## Work request
Please print each record below exactly as it is written.

Data entries
==========

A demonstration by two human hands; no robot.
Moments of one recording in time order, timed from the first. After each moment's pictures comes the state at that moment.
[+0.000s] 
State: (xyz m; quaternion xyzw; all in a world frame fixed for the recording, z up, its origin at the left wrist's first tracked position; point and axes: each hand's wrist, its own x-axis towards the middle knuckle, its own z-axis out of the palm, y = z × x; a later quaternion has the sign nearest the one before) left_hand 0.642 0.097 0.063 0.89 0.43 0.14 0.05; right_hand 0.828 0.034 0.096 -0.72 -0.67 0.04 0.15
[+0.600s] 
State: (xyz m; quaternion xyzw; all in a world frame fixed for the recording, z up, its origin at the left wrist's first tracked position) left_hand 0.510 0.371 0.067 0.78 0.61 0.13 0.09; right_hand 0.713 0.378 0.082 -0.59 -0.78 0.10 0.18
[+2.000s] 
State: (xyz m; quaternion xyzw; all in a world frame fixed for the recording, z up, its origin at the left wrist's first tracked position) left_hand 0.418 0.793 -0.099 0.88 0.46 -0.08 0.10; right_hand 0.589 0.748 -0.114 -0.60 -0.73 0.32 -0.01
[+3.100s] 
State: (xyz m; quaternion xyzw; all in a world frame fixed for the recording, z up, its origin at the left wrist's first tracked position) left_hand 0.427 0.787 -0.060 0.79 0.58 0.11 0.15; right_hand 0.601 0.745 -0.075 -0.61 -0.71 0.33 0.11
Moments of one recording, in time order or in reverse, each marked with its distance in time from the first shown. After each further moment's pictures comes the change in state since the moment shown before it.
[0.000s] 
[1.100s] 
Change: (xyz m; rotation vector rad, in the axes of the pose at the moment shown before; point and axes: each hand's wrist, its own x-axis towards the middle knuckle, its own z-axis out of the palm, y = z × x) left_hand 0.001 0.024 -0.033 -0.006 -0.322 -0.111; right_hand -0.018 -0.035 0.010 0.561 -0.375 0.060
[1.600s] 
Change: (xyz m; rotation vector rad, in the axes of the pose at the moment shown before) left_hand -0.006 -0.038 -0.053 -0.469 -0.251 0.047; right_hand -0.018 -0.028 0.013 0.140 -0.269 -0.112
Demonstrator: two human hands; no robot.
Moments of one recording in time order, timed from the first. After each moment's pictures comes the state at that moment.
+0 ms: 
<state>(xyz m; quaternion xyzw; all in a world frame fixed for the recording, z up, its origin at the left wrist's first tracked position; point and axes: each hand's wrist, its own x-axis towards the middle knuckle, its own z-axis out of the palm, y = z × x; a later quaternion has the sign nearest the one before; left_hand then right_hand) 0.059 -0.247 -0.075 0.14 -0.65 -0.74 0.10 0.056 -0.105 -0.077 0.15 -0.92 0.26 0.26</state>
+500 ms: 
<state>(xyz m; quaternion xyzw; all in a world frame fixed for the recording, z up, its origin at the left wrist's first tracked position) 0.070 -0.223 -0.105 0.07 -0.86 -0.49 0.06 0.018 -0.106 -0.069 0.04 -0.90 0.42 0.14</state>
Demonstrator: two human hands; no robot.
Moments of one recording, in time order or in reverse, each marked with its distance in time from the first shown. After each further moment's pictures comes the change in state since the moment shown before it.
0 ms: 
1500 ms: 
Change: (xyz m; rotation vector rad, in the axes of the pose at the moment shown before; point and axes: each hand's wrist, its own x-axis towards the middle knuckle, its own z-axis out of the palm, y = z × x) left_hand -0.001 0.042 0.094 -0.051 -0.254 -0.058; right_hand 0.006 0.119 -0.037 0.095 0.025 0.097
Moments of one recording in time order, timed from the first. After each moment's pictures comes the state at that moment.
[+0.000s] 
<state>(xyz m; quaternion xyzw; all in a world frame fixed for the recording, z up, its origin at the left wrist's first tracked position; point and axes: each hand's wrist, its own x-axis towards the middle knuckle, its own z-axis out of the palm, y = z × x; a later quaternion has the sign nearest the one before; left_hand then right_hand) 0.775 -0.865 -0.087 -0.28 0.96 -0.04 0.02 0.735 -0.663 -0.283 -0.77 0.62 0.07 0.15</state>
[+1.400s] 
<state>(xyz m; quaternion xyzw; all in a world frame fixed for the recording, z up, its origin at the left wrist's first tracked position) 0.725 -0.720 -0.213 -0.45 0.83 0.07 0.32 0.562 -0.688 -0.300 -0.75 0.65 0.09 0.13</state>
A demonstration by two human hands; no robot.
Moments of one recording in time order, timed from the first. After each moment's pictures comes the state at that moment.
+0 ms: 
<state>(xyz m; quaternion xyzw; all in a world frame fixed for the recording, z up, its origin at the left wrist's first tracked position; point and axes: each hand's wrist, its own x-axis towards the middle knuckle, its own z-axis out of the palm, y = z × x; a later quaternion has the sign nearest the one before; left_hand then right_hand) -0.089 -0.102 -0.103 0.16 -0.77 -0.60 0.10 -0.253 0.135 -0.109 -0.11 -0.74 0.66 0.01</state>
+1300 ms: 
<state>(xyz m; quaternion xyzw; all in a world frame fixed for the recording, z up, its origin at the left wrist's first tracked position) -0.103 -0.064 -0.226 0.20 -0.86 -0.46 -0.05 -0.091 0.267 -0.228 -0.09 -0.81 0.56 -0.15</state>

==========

## Answer to the problem
A demonstration by two human hands; no robot.
Moments of one recording in time order, timed from the first. After each moment's pictures comes the state at that moment.
[+0.000s] 
State: (xyz m; quaternion xyzw; all in a world frame fixed for the recording, z up, its origin at the left wrist's first tracked position; point and axes: each hand's wrist, its own x-axis towards the middle knuckle, its own z-axis out of the palm, y = z × x; a later quaternion has the sign nearest the one before) left_hand 0.642 0.097 0.063 0.89 0.43 0.14 0.05; right_hand 0.828 0.034 0.096 -0.72 -0.67 0.04 0.15
[+0.600s] 
State: (xyz m; quaternion xyzw; all in a world frame fixed for the recording, z up, its origin at the left wrist's first tracked position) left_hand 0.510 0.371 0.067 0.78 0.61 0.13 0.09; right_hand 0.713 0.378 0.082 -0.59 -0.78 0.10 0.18
[+2.000s] 
State: (xyz m; quaternion xyzw; all in a world frame fixed for the recording, z up, its origin at the left wrist's first tracked position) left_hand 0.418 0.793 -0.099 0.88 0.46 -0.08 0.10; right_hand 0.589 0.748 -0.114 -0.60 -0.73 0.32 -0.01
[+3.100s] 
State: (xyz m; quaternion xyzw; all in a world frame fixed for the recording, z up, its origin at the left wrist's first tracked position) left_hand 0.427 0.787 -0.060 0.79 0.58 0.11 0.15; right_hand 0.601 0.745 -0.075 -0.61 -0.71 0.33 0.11
Moments of one recording, in time order or in reverse, each marked with its distance in time from the first shown. After each further moment's pictures comes the change in state since the moment shown before it.
[0.000s] 
[1.100s] 
Change: (xyz m; rotation vector rad, in the axes of the pose at the moment shown before; point and axes: each hand's wrist, its own x-axis towards the middle knuckle, its own z-axis out of the palm, y = z × x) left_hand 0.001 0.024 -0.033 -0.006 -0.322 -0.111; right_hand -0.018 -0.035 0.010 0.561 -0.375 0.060
[1.600s] 
Change: (xyz m; rotation vector rad, in the axes of the pose at the moment shown before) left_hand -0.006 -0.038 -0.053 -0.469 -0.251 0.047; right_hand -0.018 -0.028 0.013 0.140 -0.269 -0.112
Demonstrator: two human hands; no robot.
Moments of one recording in time order, timed from the first. After each moment's pictures comes the state at that moment.
+0 ms: 
<state>(xyz m; quaternion xyzw; all in a world frame fixed for the recording, z up, its origin at the left wrist's first tracked position; point and axes: each hand's wrist, its own x-axis towards the middle knuckle, its own z-axis out of the palm, y = z × x; a later quaternion has the sign nearest the one before; left_hand then right_hand) 0.059 -0.247 -0.075 0.14 -0.65 -0.74 0.10 0.056 -0.105 -0.077 0.15 -0.92 0.26 0.26</state>
+500 ms: 
<state>(xyz m; quaternion xyzw; all in a world frame fixed for the recording, z up, its origin at the left wrist's first tracked position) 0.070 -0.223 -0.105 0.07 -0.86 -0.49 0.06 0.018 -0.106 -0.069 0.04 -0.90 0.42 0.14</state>
Demonstrator: two human hands; no robot.
Moments of one recording, in time order or in reverse, each marked with its distance in time from the first shown. After each further moment's pictures comes the change in state since the moment shown before it.
0 ms: 
1500 ms: 
Change: (xyz m; rotation vector rad, in the axes of the pose at the moment shown before; point and axes: each hand's wrist, its own x-axis towards the middle knuckle, its own z-axis out of the palm, y = z × x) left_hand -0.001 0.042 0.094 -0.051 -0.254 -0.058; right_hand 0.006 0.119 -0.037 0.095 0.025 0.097
Moments of one recording in time order, timed from the first. After each moment's pictures comes the state at that moment.
[+0.000s] 
<state>(xyz m; quaternion xyzw; all in a world frame fixed for the recording, z up, its origin at the left wrist's first tracked position; point and axes: each hand's wrist, its own x-axis towards the middle knuckle, its own z-axis out of the palm, y = z × x; a later quaternion has the sign nearest the one before; left_hand then right_hand) 0.775 -0.865 -0.087 -0.28 0.96 -0.04 0.02 0.735 -0.663 -0.283 -0.77 0.62 0.07 0.15</state>
[+1.400s] 
<state>(xyz m; quaternion xyzw; all in a world frame fixed for the recording, z up, its origin at the left wrist's first tracked position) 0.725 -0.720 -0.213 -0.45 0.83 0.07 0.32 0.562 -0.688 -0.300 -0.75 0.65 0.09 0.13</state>
A demonstration by two human hands; no robot.
Moments of one recording in time order, timed from the first. After each moment's pictures comes the state at that moment.
+0 ms: 
<state>(xyz m; quaternion xyzw; all in a world frame fixed for the recording, z up, its origin at the left wrist's first tracked position; point and axes: each hand's wrist, its own x-axis towards the middle knuckle, its own z-axis out of the palm, y = z × x; a later quaternion has the sign nearest the one before; left_hand then right_hand) -0.089 -0.102 -0.103 0.16 -0.77 -0.60 0.10 -0.253 0.135 -0.109 -0.11 -0.74 0.66 0.01</state>
+1300 ms: 
<state>(xyz m; quaternion xyzw; all in a world frame fixed for the recording, z up, its origin at the left wrist's first tracked position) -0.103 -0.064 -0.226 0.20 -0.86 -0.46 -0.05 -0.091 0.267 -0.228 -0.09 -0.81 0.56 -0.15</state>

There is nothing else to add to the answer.